Nun kann man das alles dennoch für vertretbar oder nicht anders praktikabel halten, aber dass man angesichts dieses Befunds nicht auch mal ein paar Anfragen stellen können darf, das erscheint mir dann doch etwas abwegig.
Gamaliel hat geschrieben:Maurus hat geschrieben:Eine Umfrage, wer dieses kanonische Trennungsverfahren überhaupt kennt, dürfte zumindest hierzulande abseits theologische Fakultäten recht eindeutige Ergebnisse liefern...
... und somit meine oben geäußerte Kritik bestätigen.
Allenfalls teilweise, denn du hast es dir ja nicht verkneifen können, auch mit der Gewissenlosigkeit der Betroffenen zu argumentieren.

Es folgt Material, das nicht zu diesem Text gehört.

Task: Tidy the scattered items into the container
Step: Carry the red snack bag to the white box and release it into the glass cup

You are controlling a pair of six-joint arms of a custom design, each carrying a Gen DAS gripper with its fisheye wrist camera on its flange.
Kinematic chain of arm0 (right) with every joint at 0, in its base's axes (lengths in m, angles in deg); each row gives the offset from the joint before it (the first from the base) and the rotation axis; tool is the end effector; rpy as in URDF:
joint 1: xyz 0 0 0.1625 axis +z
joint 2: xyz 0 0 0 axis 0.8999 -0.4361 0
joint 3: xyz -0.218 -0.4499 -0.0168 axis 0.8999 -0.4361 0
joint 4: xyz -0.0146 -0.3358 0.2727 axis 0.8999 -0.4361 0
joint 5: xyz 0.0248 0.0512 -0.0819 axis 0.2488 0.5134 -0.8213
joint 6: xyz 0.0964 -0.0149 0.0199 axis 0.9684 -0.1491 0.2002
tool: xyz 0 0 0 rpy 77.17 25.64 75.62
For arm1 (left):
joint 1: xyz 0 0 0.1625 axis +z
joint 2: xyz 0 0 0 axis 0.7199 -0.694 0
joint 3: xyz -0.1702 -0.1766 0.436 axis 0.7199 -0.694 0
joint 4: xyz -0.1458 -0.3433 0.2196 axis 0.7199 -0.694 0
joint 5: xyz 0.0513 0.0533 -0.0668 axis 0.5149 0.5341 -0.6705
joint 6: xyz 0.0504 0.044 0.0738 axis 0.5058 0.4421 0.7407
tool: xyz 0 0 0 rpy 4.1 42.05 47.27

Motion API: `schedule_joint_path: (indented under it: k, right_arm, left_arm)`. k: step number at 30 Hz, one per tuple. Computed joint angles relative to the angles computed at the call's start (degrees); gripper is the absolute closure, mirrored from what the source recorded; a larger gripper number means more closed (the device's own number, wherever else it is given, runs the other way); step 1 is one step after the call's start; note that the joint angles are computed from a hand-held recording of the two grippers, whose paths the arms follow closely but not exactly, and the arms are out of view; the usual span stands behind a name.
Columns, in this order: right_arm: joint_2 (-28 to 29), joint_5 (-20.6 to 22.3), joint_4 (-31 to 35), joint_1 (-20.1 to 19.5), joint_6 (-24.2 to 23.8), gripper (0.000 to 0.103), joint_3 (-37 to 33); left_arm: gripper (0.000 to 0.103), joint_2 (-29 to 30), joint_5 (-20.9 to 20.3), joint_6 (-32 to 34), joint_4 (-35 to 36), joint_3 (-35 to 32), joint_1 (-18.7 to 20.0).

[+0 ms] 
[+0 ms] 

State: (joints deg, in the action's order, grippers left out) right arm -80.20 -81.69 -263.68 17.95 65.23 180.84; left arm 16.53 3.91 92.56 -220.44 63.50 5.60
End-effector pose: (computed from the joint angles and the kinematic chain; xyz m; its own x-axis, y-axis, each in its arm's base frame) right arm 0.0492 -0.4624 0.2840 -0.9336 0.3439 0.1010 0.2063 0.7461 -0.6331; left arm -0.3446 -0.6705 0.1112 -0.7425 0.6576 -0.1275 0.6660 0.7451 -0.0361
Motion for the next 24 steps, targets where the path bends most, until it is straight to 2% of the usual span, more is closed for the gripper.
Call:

Gamaliel hat geschrieben:Mir ging's nicht um Vollständigkeit, sondern um Zurechtrückung des falschen Eindrucks, den Deine ungenaue Zusammenfassung geeignet war hervorzurufen.
Und daß auf der Lokalsynode von Arles ein "Ausnahmetatbestand" geschaffen wurde, müßtest Du erst nachweisen, bevor er sich lohnt näher auf mögliche Argumente einzugehen.
Wenn die Ehe als unauflöslich gilt, wovon ich angesichts der Praxis und Lehre der Kirche ausgehe, dann ist Kanon 10 offensichtlich ein Ausnahmetatbestand, denn dort wird von dieser Praxis abgewichen, indem eine Mehrfachehe zugelassen wird. Ich weiß nicht, wo da das Verständnisproblem liegt.